▶ **Brief**
Once the pictures are set aside, transcribe each line of the data exactly.

▶ **Recorded information**
....................
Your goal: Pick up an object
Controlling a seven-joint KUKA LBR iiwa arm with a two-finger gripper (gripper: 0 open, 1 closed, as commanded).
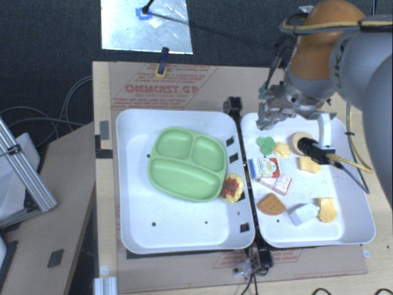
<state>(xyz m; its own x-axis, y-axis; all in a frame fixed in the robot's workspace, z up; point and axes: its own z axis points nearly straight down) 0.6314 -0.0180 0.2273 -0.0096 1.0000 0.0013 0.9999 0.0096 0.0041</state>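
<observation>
While the gripper (265,123), its grip state impossible to tell, is hovering just above the green piece (266,144), neighbouring crowded toys are risking a missed or doubled grab.

Right white bin (362,226) holds my candidates, all lying loose. Small green leaf-shaped toy (266,145) near the back left, a pale yellow chunk (282,150) just beside it. Red, white and blue printed carton (265,167) lies flat, with a small red packet (282,184) touching its front corner. Round brown cookie-like piece (271,205) in front of those. Grey-white block (302,214) beside a yellow ridged piece (327,209). Yellow wedge (309,165) mid-bin. In the left white bin (132,226), a red-and-yellow toy (233,187) against a green divided plastic plate (186,165).
</observation>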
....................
▶ **Problem solution**
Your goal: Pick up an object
Controlling a seven-joint KUKA LBR iiwa arm with a two-finger gripper (gripper: 0 open, 1 closed, as commanded).
<state>(xyz m; its own x-axis, y-axis; all in a frame fixed in the robot's workspace, z up; point and axes: its own z axis points nearly straight down) 0.6314 -0.0180 0.2273 -0.0096 1.0000 0.0013 0.9999 0.0096 0.0041</state>
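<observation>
While the gripper (265,123), its grip state impossible to tell, is hovering just above the green piece (266,144), neighbouring crowded toys are risking a missed or doubled grab.

Right white bin (362,226) holds my candidates, all lying loose. Small green leaf-shaped toy (266,145) near the back left, a pale yellow chunk (282,150) just beside it. Red, white and blue printed carton (265,167) lies flat, with a small red packet (282,184) touching its front corner. Round brown cookie-like piece (271,205) in front of those. Grey-white block (302,214) beside a yellow ridged piece (327,209). Yellow wedge (309,165) mid-bin. In the left white bin (132,226), a red-and-yellow toy (233,187) against a green divided plastic plate (186,165).
</observation>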

The exercise is done.